Ward desenvolve esse pensamento no livro recém-lançado, Building a successful family business board: a guide for leaders, directors, and families (ed. Palgrave MacMillan), escrito em parceria com Jennifer Perdergast e Stephanie Brun de Pontet. Tanto Ward como Pontet participam no Brasil em maio, nos dias 11 e 12, por ocasião do Special Management Program HSM – Family Business 2011.

Os autores afirmam que um conselho pode ajudar quase qualquer empresa familiar que busque permanecer no tempo, não importando seu tamanho. Ensinam que o ideal é que o conselho esteja instalado antes que a empresa passe por grandes transições que são, muitas vezes, previsíveis. Pode ser difícil aos sócios proprietários aceitar mudanças e, então, conselheiros respeitados pelo líder da organização, poderão levá-la ao patamar seguinte, para que ela cresça. Um exemplo de fase de transição é aquela em que o dono se vê diante do fato de a empresa ter superado a capacidade dele de administrá-la sozinho.

Os conselhos mistos, formados por diretores independentes e membros da família proprietária, são mais eficazes na gestão da complexidade do que os formados apenas por familiares. “Gera-se valor agregado considerável quando a objetividade e a experiência de diretores independentes se combinam com o legado e o compromisso dos familiares envolvidos nos negócios”, afirmam os pesquisadores.

Entretanto, por vezes, a exigência legal de se constituir um conselho (no Brasil, trata-se da Lei das S.As.) não passa do papel. Os proprietários decidem se estabelecerão um conselho atuante e decidem se suas responsabilidades se restringirão ao que a lei prevê ou se o grupo assumirá papel mais amplo, que abranja, por exemplo, a aprovação de orçamentos, a definição de políticas e de planos estratégicos, a seleção e a dispensa de executivos e a determinação do salário do presidente e dos dividendos.

Particularidades de um conselho misto

Os diretores independentes podem, entre outras atribuições, definir a remuneração dos familiares que são gestores, realizar a avaliação do desempenho desses administradores, garantir que todos os acionistas sejam igualmente representados e –grande desafio– certificar-se de que a dinâmica familiar não entre em conflito com as decisões dos negócios.
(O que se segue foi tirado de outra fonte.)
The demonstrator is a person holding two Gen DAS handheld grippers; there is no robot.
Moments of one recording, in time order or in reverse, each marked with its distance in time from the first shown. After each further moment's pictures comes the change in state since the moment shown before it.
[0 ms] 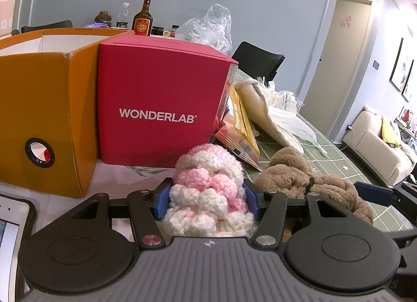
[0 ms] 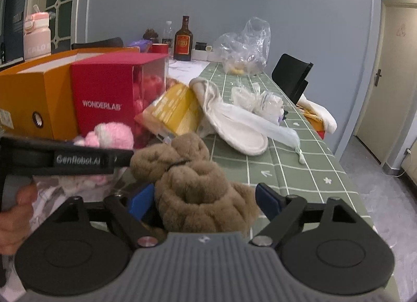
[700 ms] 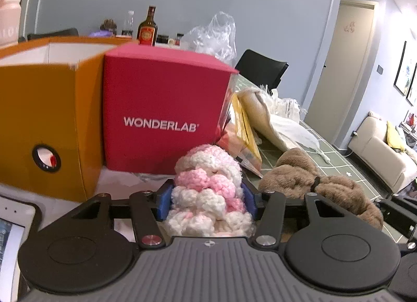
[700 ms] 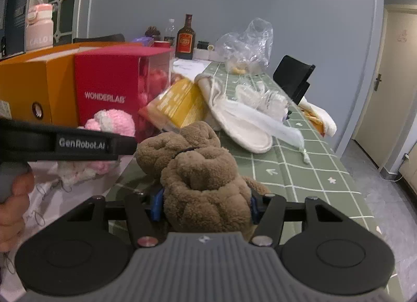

O crescimento da família e do grupo proprietário pode tornar a presença de conselheiros independentes ainda mais relevante. Eles são um canal por onde os donos podem se envolver em diversas questões e manifestar suas preocupações. “Um conselho independente pode ajudar a manter questões familiares e da empresa o mais separadas possível”, explicam os autores.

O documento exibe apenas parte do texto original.